About this task: Could you copy out all the lines in the material below where the word "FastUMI" occurs?

Data for review:
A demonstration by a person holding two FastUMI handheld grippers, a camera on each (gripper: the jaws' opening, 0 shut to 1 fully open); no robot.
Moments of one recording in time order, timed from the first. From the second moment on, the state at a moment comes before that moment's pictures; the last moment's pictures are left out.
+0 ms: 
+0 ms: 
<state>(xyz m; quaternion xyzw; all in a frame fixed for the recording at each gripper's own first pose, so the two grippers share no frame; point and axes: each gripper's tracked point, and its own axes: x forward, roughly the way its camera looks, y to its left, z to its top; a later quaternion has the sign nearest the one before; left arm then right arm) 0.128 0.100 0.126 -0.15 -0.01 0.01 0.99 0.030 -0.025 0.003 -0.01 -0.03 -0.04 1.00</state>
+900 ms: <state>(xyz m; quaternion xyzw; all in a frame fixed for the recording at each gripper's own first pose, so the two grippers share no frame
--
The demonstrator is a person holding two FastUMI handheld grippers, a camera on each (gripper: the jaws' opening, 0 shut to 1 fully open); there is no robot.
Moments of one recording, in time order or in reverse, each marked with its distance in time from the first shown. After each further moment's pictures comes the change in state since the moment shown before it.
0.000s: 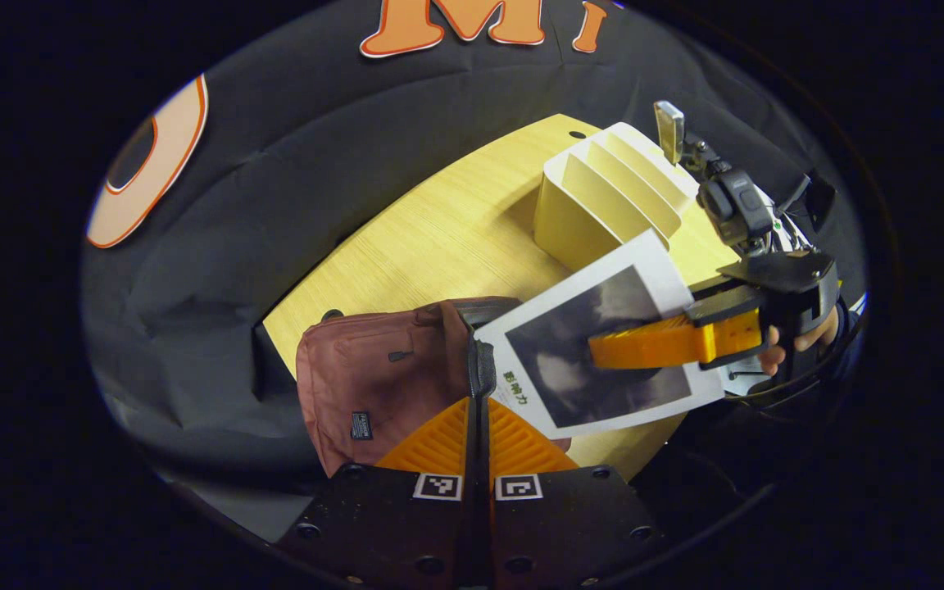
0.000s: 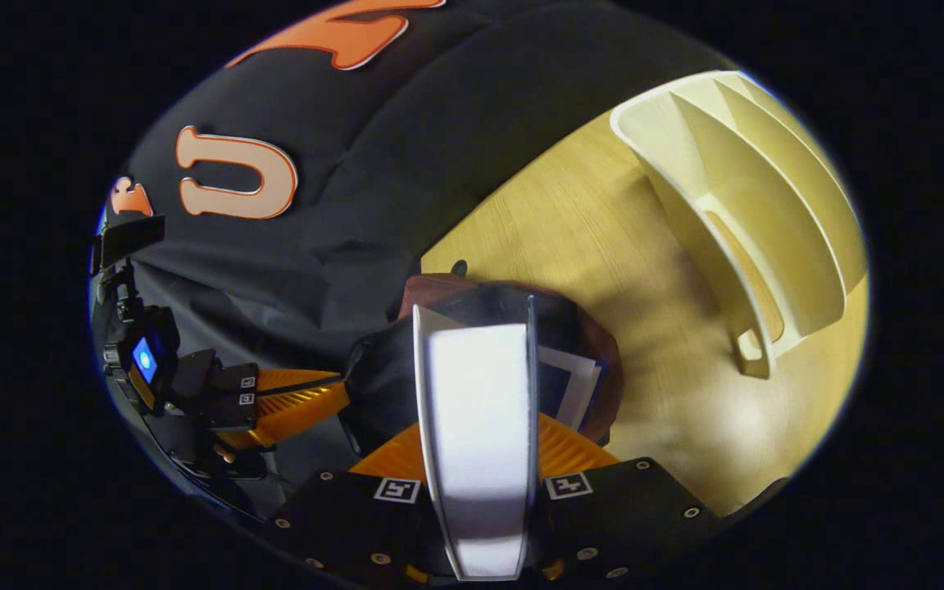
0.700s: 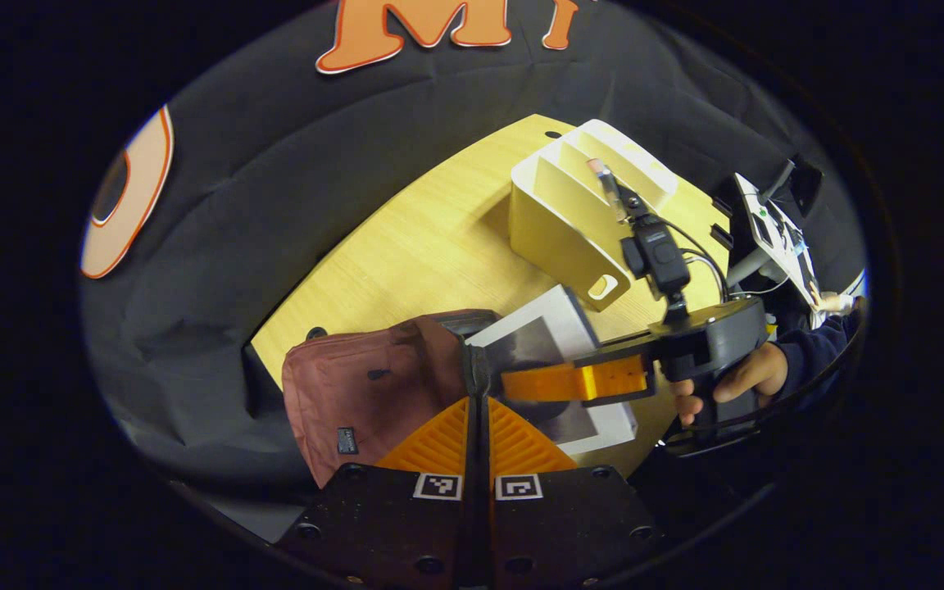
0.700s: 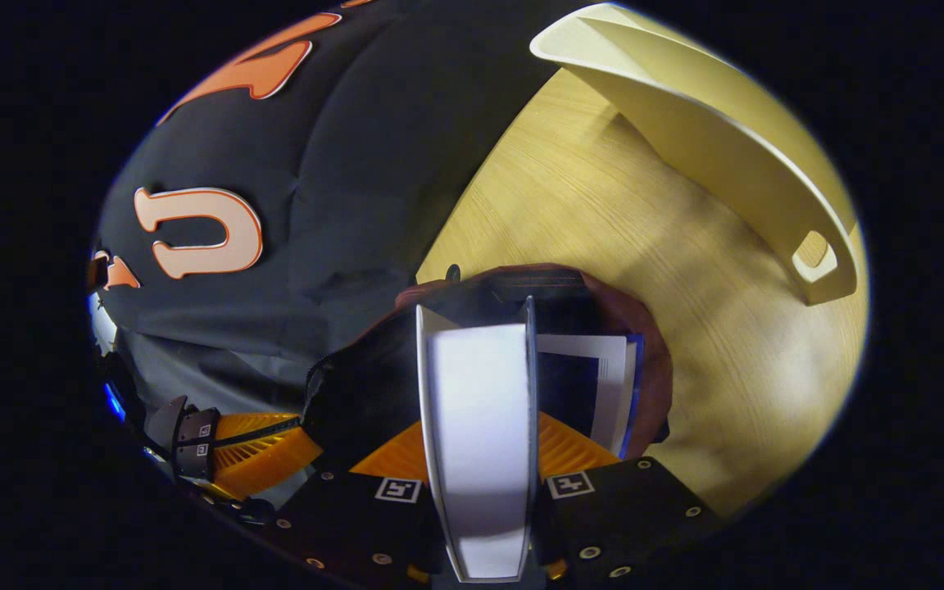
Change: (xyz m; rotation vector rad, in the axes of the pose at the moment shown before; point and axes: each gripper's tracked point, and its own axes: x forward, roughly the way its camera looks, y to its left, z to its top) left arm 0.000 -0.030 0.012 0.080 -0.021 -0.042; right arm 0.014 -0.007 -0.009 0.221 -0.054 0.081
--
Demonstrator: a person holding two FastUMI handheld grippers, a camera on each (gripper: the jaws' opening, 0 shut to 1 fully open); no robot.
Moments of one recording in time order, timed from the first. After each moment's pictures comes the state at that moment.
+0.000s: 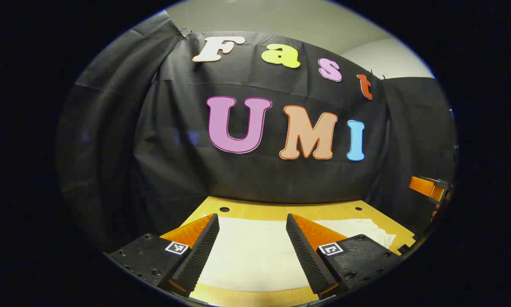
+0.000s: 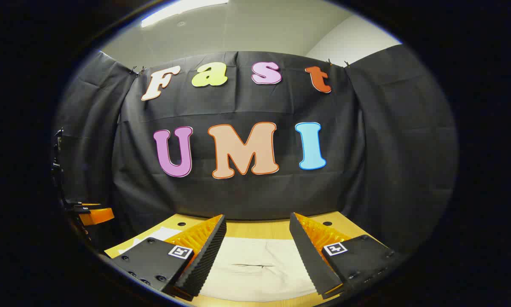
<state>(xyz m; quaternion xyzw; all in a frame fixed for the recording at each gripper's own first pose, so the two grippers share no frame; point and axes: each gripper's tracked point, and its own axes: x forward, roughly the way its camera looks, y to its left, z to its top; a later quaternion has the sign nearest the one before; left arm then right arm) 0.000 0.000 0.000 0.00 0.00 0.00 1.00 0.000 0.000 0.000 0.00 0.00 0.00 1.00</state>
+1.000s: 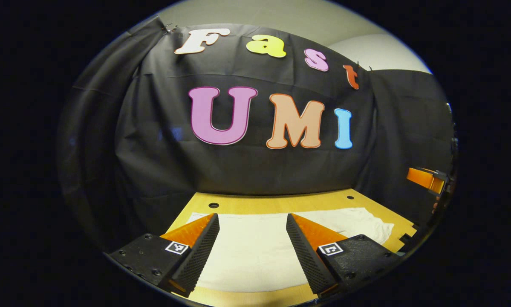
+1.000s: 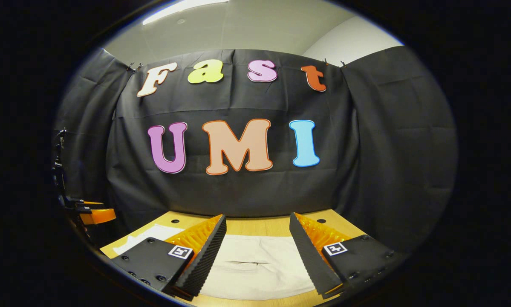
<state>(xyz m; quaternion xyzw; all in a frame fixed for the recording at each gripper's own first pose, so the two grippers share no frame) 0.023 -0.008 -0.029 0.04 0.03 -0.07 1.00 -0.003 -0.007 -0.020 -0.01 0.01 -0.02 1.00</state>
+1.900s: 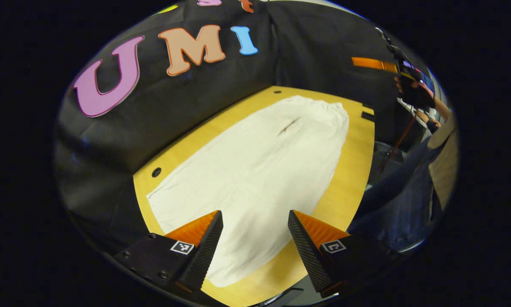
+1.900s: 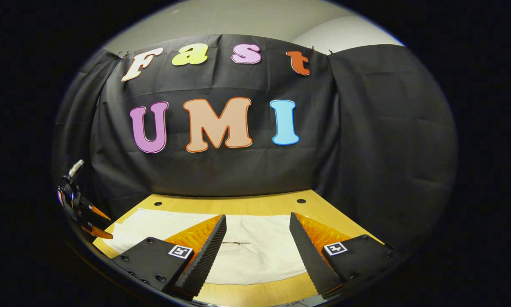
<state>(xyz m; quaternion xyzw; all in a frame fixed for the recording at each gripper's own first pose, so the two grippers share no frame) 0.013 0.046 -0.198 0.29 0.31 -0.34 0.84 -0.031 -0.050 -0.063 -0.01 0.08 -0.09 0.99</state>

Result of the exercise:
A demonstration by a person holding two FastUMI handheld grippers, a camera on each (gripper: the jaws' opening, 0 shut to 1 fully open); no robot.
The demonstrator is a person holding two FastUMI handheld grippers, a camera on each (gripper: the jaws' opening, 0 shut to 1 fully open); there is no robot.
Demonstrator: a person holding two FastUMI handheld grippers, a camera on each (gripper: the jaws' opening, 0 shut to 1 fully open); no robot.

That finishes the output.